■ **Your task**: Locate each line with the string "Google" in the listing below and copy it.

■ **Data shown**:

+ + + + +

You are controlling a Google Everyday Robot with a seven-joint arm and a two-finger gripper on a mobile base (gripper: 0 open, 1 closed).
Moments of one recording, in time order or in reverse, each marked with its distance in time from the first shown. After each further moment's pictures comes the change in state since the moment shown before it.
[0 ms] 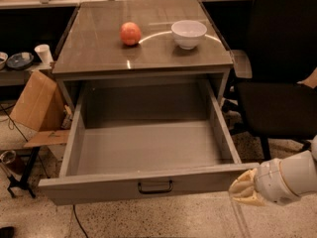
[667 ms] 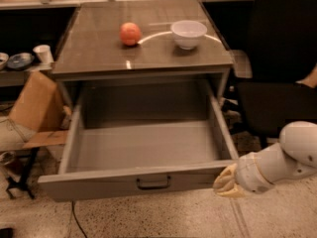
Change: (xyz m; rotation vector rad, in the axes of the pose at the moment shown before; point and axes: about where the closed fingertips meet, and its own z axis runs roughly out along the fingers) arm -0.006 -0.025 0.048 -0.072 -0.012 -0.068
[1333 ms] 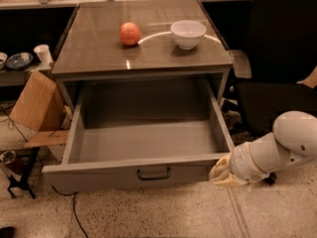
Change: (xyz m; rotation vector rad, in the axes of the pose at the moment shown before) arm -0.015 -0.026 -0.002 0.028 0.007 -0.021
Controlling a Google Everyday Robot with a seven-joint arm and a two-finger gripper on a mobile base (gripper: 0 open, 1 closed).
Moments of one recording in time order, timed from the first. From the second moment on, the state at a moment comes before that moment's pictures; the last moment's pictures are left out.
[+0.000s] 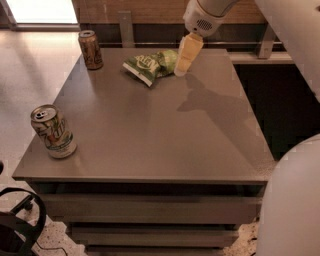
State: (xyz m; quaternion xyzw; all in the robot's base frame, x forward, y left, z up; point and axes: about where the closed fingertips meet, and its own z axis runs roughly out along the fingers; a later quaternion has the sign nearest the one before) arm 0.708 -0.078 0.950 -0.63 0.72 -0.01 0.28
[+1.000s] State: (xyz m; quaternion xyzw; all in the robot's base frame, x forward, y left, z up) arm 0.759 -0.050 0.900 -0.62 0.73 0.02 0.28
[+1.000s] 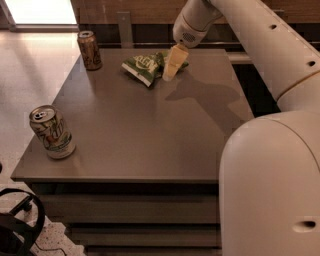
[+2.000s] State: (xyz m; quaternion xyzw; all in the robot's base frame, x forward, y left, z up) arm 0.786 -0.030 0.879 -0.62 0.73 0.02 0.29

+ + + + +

■ **Final answer**:
You are controlling a Google Everyday Robot with a seven-joint arm and a two-finger gripper on a mobile base (gripper: 0 open, 1 closed).
Controlling a Google Everyday Robot with a seven-joint arm and a two-finger gripper on a mobile base (gripper: 0 open, 1 closed).

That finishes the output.